# A question on Levi-Civita connection and a fixed hyper surface

Suppose $$(M,g)$$ is a three dimensional smooth compact simply connected Riemannian manifold with boundary and suppose that $$\Sigma$$ is a smooth simply connected hypersurface in $$M$$ with a smooth boundary $$\partial \Sigma \subset \partial M$$. Let $$D_X Y$$ denote the Levi-Civita connection on $$(M,g)$$. Let $$Z$$ be a smooth vector field on $$\Sigma$$ and let $$f:\Sigma \to \mathbb R$$ be a smooth function on $$\Sigma$$. Does there exist a smooth function $$\phi$$ in $$M$$ such that $$\Sigma=\{\phi=0\}$$ and such that $$(D_{\nabla \phi} \nabla \phi)\big|_{\Sigma} = f\, Z.$$ Note that the left hand side is just the restriction of $$D_{\nabla \phi}\nabla \phi$$ to $$\Sigma$$ and that $$\nabla \phi$$ is the gradient of $$\phi$$ with respect to $$g$$.

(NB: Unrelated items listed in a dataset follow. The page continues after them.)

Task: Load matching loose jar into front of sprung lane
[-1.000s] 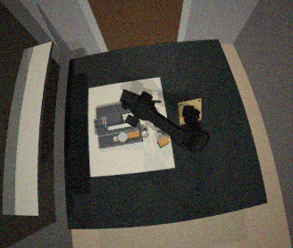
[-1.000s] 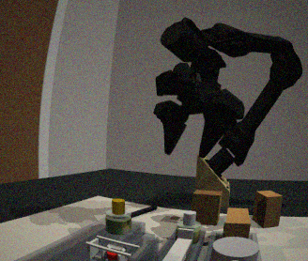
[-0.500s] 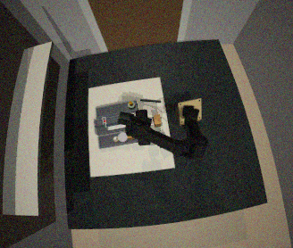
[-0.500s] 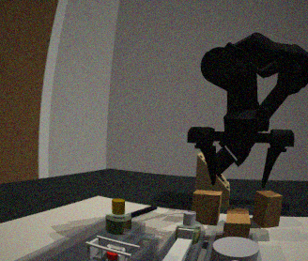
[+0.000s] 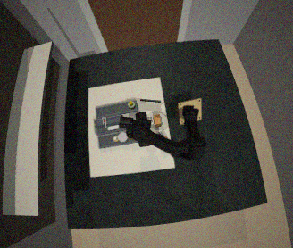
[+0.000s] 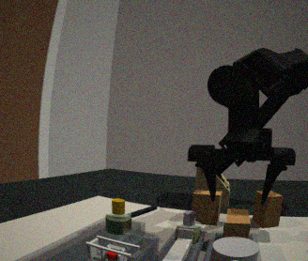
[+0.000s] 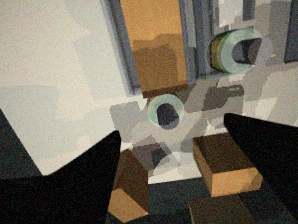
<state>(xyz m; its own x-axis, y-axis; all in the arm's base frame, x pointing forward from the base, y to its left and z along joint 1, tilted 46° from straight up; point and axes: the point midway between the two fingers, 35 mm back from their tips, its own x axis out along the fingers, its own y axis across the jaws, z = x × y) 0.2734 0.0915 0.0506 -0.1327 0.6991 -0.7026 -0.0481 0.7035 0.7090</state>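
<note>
The white mat is 110 mm ahead of my gripper tip, 80 mm to the right of it and 80 mm below it. The rest, counted from my gripper tip: grey disc: 130 mm ahead, 10 mm to the left, 50 mm below; thin black stick: 60 mm behind, 230 mm to the right, 70 mm below.
</note>
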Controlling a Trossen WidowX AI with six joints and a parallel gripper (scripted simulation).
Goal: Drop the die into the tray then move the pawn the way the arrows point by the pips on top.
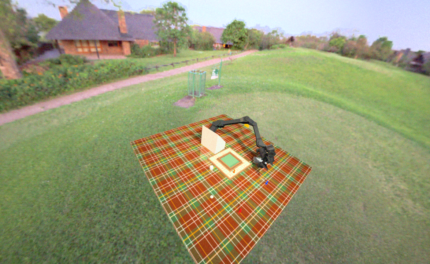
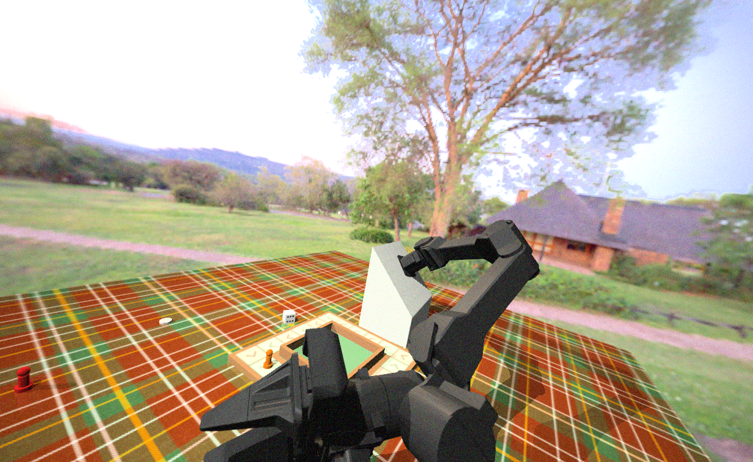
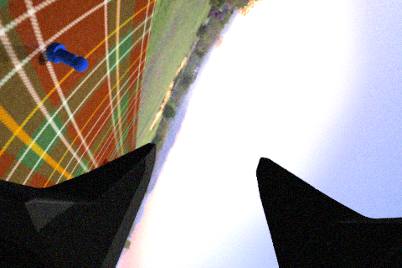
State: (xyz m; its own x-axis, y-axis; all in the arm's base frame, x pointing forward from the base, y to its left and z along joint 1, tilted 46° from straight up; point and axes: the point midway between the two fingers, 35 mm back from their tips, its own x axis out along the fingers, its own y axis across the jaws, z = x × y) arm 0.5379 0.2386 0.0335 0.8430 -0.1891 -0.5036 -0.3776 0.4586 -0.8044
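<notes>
Now: the white die 31 cm behind my gripper tip, 33 cm to the right of it and 13 cm below it. From my gripper tip the other things lie so: blue piece: 4 cm ahead, 2 cm to the right, 12 cm below; then orange pawn: 18 cm behind, 19 cm to the right, 11 cm below; then grey flat piece: 17 cm behind, 14 cm to the left, 13 cm below.
</notes>
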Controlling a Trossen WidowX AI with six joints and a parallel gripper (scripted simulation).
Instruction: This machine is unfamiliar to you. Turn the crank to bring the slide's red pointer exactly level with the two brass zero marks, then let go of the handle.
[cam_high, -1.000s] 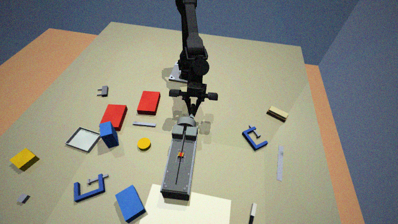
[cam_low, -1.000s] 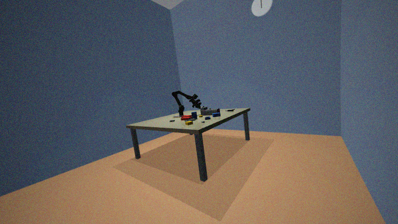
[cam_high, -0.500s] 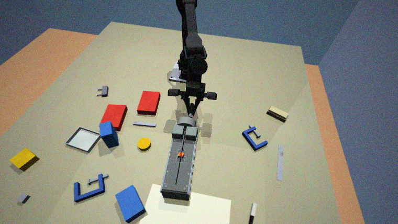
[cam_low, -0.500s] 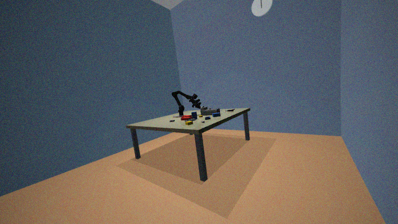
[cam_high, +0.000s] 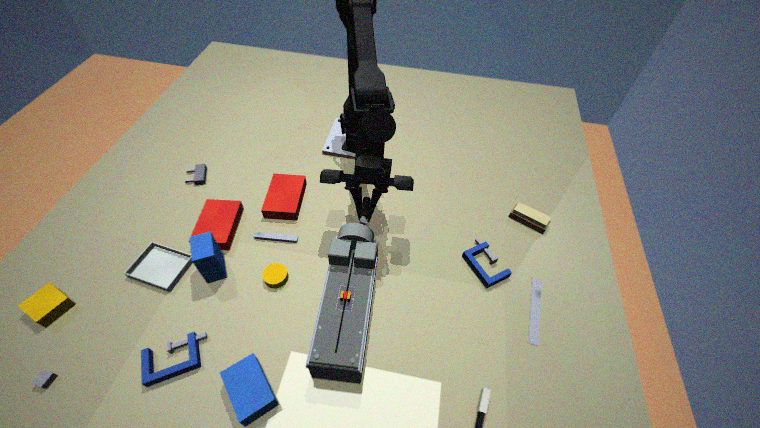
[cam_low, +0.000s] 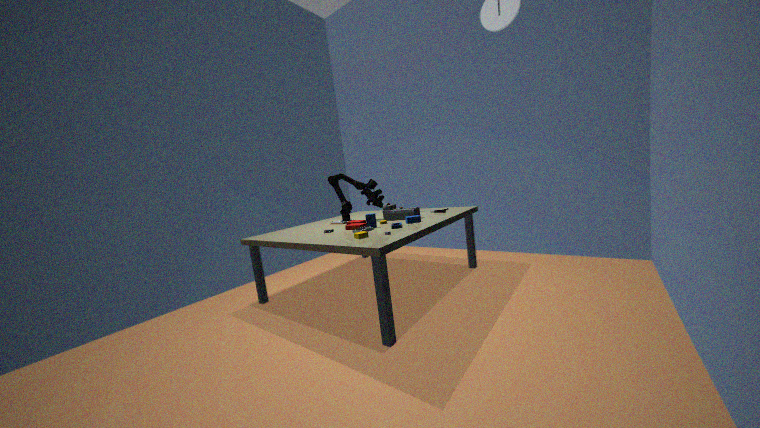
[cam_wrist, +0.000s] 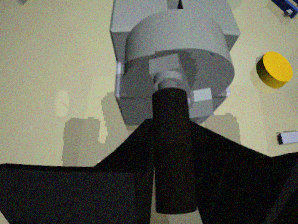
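The dark crank handle is 2 cm behind my gripper tip and 2 cm above it. Round my gripper tip: tan block: 35 cm to the left, 20 cm behind, 8 cm below; red pointer: 17 cm ahead, 2 cm to the left, 1 cm below; grey strip: 38 cm to the left, 9 cm below, 3 cm ahead.
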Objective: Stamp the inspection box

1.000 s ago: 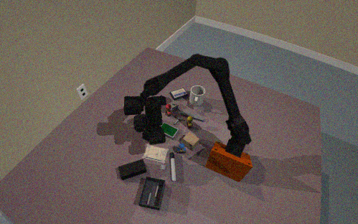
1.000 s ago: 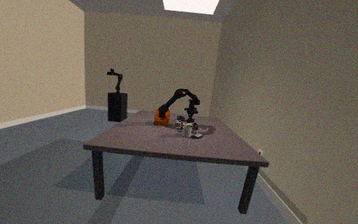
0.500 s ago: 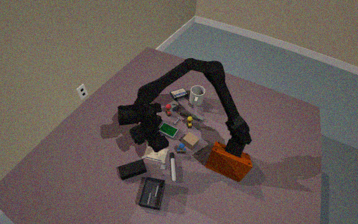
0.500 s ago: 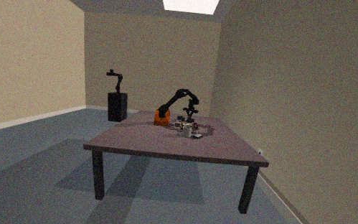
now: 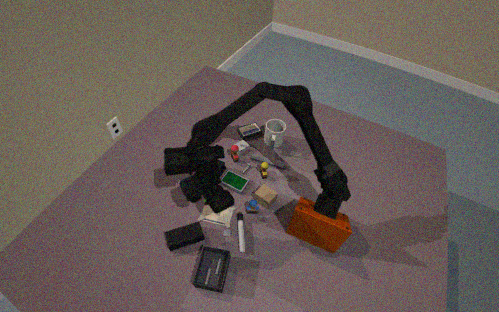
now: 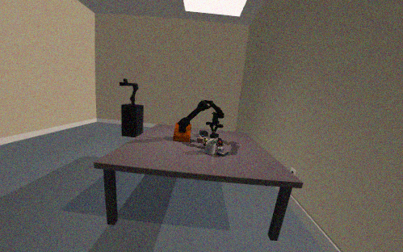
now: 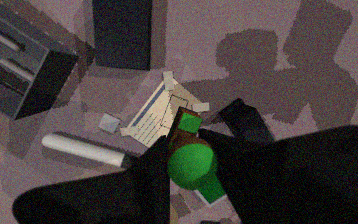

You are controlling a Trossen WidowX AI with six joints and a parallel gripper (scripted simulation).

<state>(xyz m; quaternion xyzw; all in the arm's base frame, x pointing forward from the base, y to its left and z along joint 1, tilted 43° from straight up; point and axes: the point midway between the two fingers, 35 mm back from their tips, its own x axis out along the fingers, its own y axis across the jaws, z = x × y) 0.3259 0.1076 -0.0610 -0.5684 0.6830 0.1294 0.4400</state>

If the answer is no, would it make a difference if the latter condition is replaced with $$(D_{\nabla \phi} \nabla \phi)\big|_{\Sigma} - f\, Z \in \textrm{Span}\{(\nabla \phi)|_{\Sigma}\}$$

• The Whitney extension theorem could be relevant. (Also, do you need $f$ at all?) Jul 12 at 20:13
• Indeed $f$ is redundant :)
– Ali
Jul 12 at 20:18
• Why is this question tagged with lorentzian and semi-riemannian geometry? All the objects in sight seems to be Riemannian. Is there some connection to semi-Riemannian stuff? If so, can you make it explicit? Jul 13 at 0:26
• Additionally, when $Z$ is said to be a smooth vector field on $\Sigma$, do you mean $Z$ is tangent to $\Sigma$, or a vector field of $M$ restricted to $\Sigma$? And when you say "restriction of $D_{\nabla \phi} \nabla \phi$ to $\Sigma$" do you mean the projection, to $T\Sigma$ or just the restriction? Jul 13 at 0:28
• $Z$ can be thought of as a vector field on $M$ that when restricted to $\Sigma$, is tangent to $\Sigma$. By the restriction of $D_{\nabla \phi}\nabla \phi$ to $\Sigma$ I mean the restriction, so the equation should be considered on $\Sigma$ only.
– Ali
Jul 13 at 0:55

Not a full answer, but there definitely should be some integrability constraint.

Take the simplest case where $$M = \mathbb{R}^3$$ (the boundary is unimportant for the discussion here) and $$\Sigma$$ is the $$x$$-$$y$$ plane.

If $$\phi$$ is a defining function of $$\Sigma$$, then restricted to $$\Sigma$$ we have $$\nabla \phi|_{\Sigma} = \eta \partial_z$$ for some function $$\eta: \Sigma \to \mathbb{R}$$.

Symmetry of the Hessian requires then $$\nabla^2 \phi|_{\Sigma} = \begin{pmatrix} 0 & 0 & \partial_x \eta \\ 0 & 0 & \partial_y \eta \\ \partial_x \eta & \partial_y \eta & * \end{pmatrix}$$ This shows that $$D_{\nabla\phi} \nabla\phi = \eta (\partial_x \eta, \partial_y \eta, *)$$

So a necessary condition for your equation to hold (setting $$f \equiv 1$$ since as you agreed it is unimportant) in the flat case is that $$Z$$ is the gradient of some scalar function on $$\Sigma$$, and that allowing there to be normal components (as in your modified question) has no impact.

The conclusion is unchanged in the Lorentzian setup, if you require $$\Sigma$$ to be non-degenerate. In the case where $$\Sigma$$ is null, however, since $$\nabla\phi$$ now lies in the tangent space of $$\Sigma$$ and $$\Sigma$$ is two dimensional, it may in fact be possible for the second variant to hold (but I don't have the energy to run through the analysis now).